In Section 1, we show that addition of positive integers can be defined arithmetically in terms of multiplication and the unary operation of successor S (where Sa = a+1). Also, it is shown that both addition and multiplication can be defined arithmetically in terms of successor and the relation of divisibility | (where x|y means x divides y). Thus the elementary theory of integers with S and • (or S and | ) as the only primitive notions, which may seem rather narrow, is sufficient to express every idea or result which can be expressed in elementary number theory, i.e., the arithmetic of integers with + and •. An axiomatic problem concerning the system of positive integers with S and • is discussed in Section 2.
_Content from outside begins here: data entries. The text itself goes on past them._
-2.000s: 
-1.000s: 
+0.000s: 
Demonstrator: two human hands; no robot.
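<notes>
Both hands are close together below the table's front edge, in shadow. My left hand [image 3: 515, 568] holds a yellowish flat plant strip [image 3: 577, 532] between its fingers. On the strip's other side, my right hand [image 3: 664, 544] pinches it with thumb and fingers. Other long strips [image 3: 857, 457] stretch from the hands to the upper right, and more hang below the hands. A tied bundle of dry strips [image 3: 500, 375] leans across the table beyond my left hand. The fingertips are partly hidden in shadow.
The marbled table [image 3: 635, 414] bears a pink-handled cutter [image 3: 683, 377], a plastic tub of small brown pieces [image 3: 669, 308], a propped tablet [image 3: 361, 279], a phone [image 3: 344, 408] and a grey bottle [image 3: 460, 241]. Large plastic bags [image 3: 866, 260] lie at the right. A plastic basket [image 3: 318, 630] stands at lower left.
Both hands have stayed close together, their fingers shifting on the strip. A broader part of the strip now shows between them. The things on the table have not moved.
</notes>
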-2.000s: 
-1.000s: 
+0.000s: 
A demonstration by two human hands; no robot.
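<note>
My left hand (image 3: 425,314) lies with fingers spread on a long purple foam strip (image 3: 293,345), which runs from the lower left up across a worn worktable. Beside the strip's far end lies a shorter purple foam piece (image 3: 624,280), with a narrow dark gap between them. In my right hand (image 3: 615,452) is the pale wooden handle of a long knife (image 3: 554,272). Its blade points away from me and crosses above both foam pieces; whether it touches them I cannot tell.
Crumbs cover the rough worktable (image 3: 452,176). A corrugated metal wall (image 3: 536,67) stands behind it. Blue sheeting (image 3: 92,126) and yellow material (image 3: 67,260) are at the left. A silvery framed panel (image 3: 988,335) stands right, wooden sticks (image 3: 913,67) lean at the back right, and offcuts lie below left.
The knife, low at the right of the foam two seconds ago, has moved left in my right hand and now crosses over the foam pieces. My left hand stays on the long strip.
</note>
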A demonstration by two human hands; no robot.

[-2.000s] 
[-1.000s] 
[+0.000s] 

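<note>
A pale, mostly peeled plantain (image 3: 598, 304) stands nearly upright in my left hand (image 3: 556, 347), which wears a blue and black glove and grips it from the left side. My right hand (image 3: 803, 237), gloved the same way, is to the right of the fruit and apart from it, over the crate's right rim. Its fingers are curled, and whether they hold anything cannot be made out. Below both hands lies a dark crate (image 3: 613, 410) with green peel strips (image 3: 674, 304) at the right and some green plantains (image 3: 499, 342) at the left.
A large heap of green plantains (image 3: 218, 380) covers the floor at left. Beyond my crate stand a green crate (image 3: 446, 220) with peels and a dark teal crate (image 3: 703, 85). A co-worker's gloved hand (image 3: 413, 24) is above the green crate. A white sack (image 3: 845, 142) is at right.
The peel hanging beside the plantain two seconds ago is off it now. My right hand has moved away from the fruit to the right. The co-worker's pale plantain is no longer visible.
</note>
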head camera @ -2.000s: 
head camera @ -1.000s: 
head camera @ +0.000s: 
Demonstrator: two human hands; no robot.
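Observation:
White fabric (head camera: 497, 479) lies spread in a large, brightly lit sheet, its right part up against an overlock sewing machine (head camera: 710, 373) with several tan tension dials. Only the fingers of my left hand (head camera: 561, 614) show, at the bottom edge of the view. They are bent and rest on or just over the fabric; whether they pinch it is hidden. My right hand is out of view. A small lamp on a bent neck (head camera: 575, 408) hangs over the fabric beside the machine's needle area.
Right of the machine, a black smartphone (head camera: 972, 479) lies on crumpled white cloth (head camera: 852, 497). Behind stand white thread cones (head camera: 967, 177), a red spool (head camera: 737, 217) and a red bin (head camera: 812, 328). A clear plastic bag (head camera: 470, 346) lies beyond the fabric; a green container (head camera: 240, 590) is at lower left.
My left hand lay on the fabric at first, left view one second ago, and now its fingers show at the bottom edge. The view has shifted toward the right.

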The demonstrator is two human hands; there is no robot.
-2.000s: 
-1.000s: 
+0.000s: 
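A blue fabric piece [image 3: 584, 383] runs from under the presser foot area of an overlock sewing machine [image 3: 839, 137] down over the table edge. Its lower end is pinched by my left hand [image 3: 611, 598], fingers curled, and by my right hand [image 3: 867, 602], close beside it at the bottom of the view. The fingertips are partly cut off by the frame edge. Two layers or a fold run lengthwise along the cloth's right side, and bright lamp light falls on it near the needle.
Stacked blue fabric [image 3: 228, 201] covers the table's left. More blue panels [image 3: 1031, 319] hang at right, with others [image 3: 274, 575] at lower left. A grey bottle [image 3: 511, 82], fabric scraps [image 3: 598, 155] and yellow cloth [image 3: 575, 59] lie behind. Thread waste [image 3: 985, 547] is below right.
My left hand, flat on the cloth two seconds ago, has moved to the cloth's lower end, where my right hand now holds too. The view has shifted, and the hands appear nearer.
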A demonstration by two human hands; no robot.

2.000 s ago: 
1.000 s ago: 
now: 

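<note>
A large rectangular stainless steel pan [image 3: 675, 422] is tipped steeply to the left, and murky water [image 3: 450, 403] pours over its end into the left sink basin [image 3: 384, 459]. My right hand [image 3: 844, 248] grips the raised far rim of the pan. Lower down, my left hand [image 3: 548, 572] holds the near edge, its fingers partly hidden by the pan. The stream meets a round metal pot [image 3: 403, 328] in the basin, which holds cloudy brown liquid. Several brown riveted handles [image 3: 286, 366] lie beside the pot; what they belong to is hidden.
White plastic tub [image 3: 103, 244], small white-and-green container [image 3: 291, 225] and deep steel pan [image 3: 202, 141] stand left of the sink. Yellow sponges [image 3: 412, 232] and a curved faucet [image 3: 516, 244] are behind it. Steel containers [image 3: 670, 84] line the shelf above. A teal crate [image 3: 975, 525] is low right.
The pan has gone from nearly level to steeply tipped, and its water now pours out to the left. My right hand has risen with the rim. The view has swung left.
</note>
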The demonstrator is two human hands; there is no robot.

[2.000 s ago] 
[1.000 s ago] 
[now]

In Section 3, we show that the notion of an integer can be defined arithmetically in terms of the notion of a rational number and the operations of + and • on rationals. Hence the arithmetic of rationals is adequate for the formulation of all problems of elementary number theory.
Since the solution of the decision problem is known to be negative for elementary number theory, it follows from our results that the solution of the decision problem is negative for any of the related theories mentioned above. As a further consequence, we see that the solution of the decision problem for the arithmetical theory of arbitrary fields is also negative. These problems will be discussed in Section 4.